_The problem_
Word for word, repeat each line of the listing below.

= Beginning of Section =

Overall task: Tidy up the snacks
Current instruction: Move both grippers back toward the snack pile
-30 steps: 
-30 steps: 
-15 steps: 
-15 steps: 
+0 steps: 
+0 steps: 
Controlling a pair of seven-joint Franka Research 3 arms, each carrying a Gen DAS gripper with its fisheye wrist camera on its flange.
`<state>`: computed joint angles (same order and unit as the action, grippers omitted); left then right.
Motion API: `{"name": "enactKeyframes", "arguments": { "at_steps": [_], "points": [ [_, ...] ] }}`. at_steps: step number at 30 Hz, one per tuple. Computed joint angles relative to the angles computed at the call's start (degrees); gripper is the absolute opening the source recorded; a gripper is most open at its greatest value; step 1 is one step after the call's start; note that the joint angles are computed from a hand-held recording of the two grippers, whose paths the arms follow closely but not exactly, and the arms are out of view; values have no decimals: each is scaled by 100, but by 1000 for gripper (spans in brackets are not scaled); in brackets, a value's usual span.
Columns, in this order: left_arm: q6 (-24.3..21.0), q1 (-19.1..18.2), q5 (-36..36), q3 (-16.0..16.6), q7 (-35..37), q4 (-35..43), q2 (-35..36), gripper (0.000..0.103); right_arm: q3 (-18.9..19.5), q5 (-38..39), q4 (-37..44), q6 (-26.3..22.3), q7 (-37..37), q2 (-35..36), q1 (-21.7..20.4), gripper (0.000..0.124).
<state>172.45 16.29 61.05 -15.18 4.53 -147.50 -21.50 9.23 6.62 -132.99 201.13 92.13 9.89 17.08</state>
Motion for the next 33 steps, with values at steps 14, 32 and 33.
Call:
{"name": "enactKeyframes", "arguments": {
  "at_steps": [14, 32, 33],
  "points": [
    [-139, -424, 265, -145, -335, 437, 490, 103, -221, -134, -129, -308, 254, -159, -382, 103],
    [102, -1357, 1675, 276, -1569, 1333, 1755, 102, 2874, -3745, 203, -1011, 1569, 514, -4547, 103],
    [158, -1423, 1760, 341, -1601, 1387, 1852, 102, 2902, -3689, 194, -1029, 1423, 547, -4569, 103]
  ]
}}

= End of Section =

_Expected answer_
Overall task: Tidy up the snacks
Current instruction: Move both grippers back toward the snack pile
-30 steps: 
-30 steps: 
-15 steps: 
-15 steps: 
+0 steps: 
+0 steps: 
Controlling a pair of seven-joint Franka Research 3 arms, each carrying a Gen DAS gripper with its fisheye wrist camera on its flange.
`<state>`: computed joint angles (same order and unit as the action, grippers omitted); left then right.
Motion API: `{"name": "enactKeyframes", "arguments": { "at_steps": [_], "points": [ [_, ...] ] }}`. at_steps: step number at 30 Hz, one per tuple. Computed joint angles relative to the angles computed at the call's start (degrees); gripper is the absolute opening the source recorded; a gripper is most open at its greatest value; step 1 is one step after the call's start; note that the joint angles are computed from a hand-held recording of the two grippers, whose paths the arms follow closely but not exactly, and the arms are out of view; values have no decimals: each is scaled by 100, but by 1000 for gripper (spans in brackets are not scaled); in brackets, a value's usual span.
Columns, in this order: left_arm: q6 (-24.3..21.0), q1 (-19.1..18.2), q5 (-36..36), q3 (-16.0..16.6), q7 (-35..37), q4 (-35..43), q2 (-35..36), gripper (0.000..0.103); right_arm: q3 (-18.9..19.5), q5 (-38..39), q4 (-37..44), q6 (-26.3..22.3), q7 (-37..37), q2 (-35..36), q1 (-21.7..20.4), gripper (0.000..0.124).
<state>172.45 16.29 61.05 -15.18 4.53 -147.50 -21.50 9.23 6.62 -132.99 201.13 92.13 9.89 17.08</state>
Motion for the next 33 steps, with values at steps 14, 32 and 33.
Call:
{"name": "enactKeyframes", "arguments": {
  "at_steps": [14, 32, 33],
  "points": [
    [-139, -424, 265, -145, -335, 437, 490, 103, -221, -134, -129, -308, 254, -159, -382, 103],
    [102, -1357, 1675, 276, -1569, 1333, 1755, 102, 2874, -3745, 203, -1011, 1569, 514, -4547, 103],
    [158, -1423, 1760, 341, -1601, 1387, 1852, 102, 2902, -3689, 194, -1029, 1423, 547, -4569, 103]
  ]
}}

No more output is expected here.